Having considered the submissions made at the bar the fact which emerges that the predecessor in interest of the respondents purchased 2.39 acre of land by registered deed of conveyance dated 30th August 1938. The ECL previously acquired 1.79 acre of 4 land out of the said 2.39 acre of land thereby leaving .60 decimal of land. There was a recommendation for purchase of the aforesaid land used and possessed by the ECL for colliery purposes. However during the cadastral settlement the plot of land acquired and utilized for the purpose of colliery by the ECL was recorded as 1.05½ acre of land. It is also not in dispute that the crop compensation was paid for the period from 1975 to 1977. A policy and/or recommendation was made for providing one employment to each member of the family against the acquisition of one acre of land but later on it became difficult to give such employment and a further recommendation was made to give steam coal of grade "D" in ratio of 1600 mt. Per acre to the land-losers in lieu of such employment. The petitioners are denied such recommendation of supply of steam coal in lieu of an employment on the ground that by a subsequent recommendation the same has been banned. Such ban is imposed on 20th August 1997. It is evident from the materials placed on the record that even after a declaration to ban the issuance of the coal delivery orders in lieu of the employment, the coal has been delivered to some of the other land-losers.
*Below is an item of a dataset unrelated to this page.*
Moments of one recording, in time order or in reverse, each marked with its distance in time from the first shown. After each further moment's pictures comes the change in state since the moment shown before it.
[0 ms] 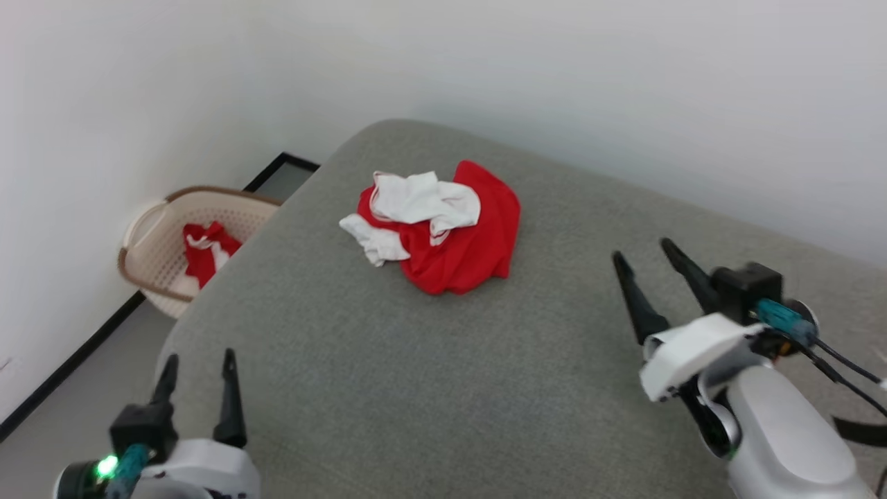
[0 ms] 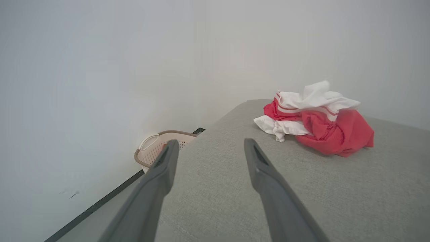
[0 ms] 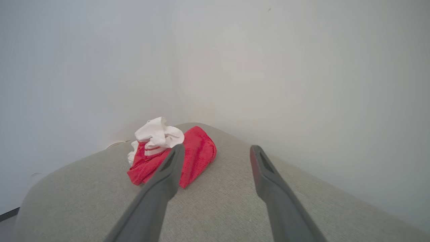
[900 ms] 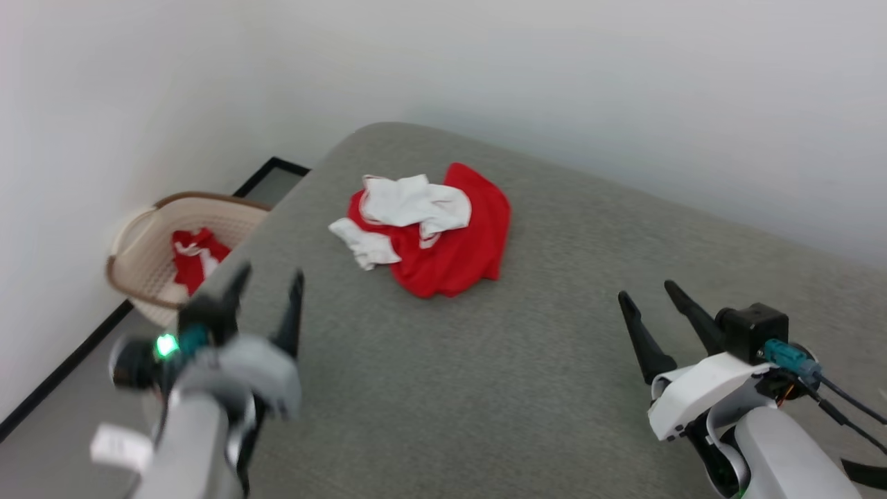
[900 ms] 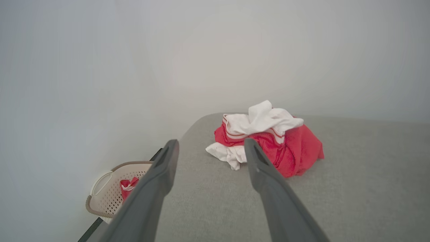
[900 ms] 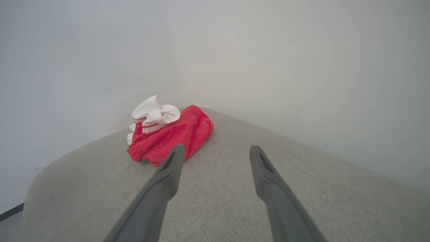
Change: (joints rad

Fugitive attempt is made that such coal has been delivered in terms of an order of the court. The Hon'ble Supreme Court in case of Dugai Kumar & Anr. has categorically held that the land-losers are entitled to delivery of coal and in view of such decision the writ petitioner cannot be discriminated with the similarly circumstanced persons by the ECL.

The ground taken by the appellant that the petitioner has not promptly approached the writ court and a writ application should be dismissed on the ground of delay is also not tenable. It is settled law that mere ground of delay the writ court cannot throw the writ petition if there is a sufficient reason explained in the writ petition (see Competent Authority Vs. Bangalore Jute Factory (2005) 13 SCC 477). If there is a sufficient cause shown in the petition and the explanation so offered was found to be satisfactory the delay alone cannot be a ground to throw the writ petition and the court should hear the mater on merit (see Nagpur Corporation Vs. Nagpur Handloom AIR 1963 SC 1192). The apex court in case of Sushil Kumar Yadunath Jha Vs. Union of India & Anr. reported in AIR 1986 SC 1636 held that if the petitioner had been representing from one level to another hopping that the authorities would accede to the 5 request but the prayer was ultimately rejected by the authorities concerned in such event the delay should be considered to be properly explained and cannot be a fetter. It appears from the record that several representations were made from time to time which ultimately did not ripe to a fruitful result and last of such representation was made on 5th July 1999 and the writ petition is affirmed and filed on 11th October 1999. Thus the writ petition does not deserve to be defeated on the count of delay and/or latches. It has been held by the Division Bench of this court in case of Bankim Prasad Karmakar (supra) that the writ cannot be entertained on the ground of delay if any third party's interest is accrued, this is not a case where any third party's interest has been accrued. Above all as we have already held that the last representation was made on 5th July 1999 the instant writ application cannot be said to be smack of any diligence and/or promptness.

We have no hesitation to hold that once the Supreme Court has decided an issue and granted a relief to the similarly circumstanced person being a land-loser, why the petitioner should be deprived of such recommendation. The Hon'ble First Court has relied upon the judgment of Dugai Kumar & Anr. (supra) and disposed of the writ application in the light thereof, we do not find any illegality in the order impugned.

The appeal is, thus, dismissed. However, there shall be no order as to costs.